29 July 2019Economics

Both the US Federal Reserve (Fed) and European Central Bank (ECB) appear poised to ease monetary policy. Though the ECB left rates unchanged at its 25 July meeting, it left the door open to further policy measures with Citi analysts expecting a 10bp rate cut to bring the deposit rate to -0.5% and a resumption of QE come September.

Citi analysts expect the Fed to cut rates by 25bps on 31 July, followed by another 25bps cut in September. Monetary easing at the current junction, when growth and inflation disappointments have only been modest, should marginally boost asset values and brighten the global economic outlook. However it also reduces policy flexibility to deal with future crisis.

The Fed's 1998 rate cuts may be the closest comparison to its current signaling of relatively easier monetary policy as "insurance" against possibility of adverse events.
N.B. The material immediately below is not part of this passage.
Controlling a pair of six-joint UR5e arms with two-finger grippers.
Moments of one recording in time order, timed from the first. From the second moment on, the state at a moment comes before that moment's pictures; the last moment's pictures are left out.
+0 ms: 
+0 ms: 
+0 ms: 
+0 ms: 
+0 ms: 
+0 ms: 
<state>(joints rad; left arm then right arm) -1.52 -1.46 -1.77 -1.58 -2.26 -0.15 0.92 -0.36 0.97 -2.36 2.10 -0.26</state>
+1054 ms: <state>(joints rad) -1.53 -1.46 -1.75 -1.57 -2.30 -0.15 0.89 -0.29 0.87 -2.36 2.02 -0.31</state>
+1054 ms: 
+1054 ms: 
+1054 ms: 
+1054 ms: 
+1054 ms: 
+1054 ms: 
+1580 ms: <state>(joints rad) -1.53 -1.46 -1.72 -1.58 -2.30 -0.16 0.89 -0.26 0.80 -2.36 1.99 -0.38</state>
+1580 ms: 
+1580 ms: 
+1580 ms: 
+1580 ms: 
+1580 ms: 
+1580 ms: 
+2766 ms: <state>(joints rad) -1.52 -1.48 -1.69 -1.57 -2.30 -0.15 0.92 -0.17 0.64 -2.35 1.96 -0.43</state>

Short-term interest rates were cut 75ps following a brief inversion in the US yield curve and weakness in emerging economies, staving off a US recession until early 2001.

Nonetheless, it should be noted that while central banks can diminish risks and mildly stimulate growth, they cannot offset external economic shocks. Trade policy risks are likely to resurface in 2H as Trump turns his focus on Europe and Japan's auto industry.

Leading indicators of global EPS growth suggest impending downward estimate revisions for late 2019 and 2020. It is unlikely that central banks will be able to engineer a quick and full recovery to justify current consensus estimates of 11% EPS growth for 2020.

Central Banks: Back to Easing, Yet Again

Past performance is no guarantee of future results, real results may vary. Forecasts are expressions of opinion, are not a guarantee of future results and are subject to change.

With this, GIC retains its slightly cautious asset allocation – underweight global equities, and slight overweight fixed income and cash. A balance of higher quality income-generating equities and bonds, and reduced exposure to highly cyclical assets is preferred.

Potential kneejerk reactions: Should central bank policies fall short of expectations, markets may see a kneejerk reaction. The UK political situation also adds a further dimension of risk, with the IMF warning that a “no deal” Brexit may pose a severe threat to the world economy.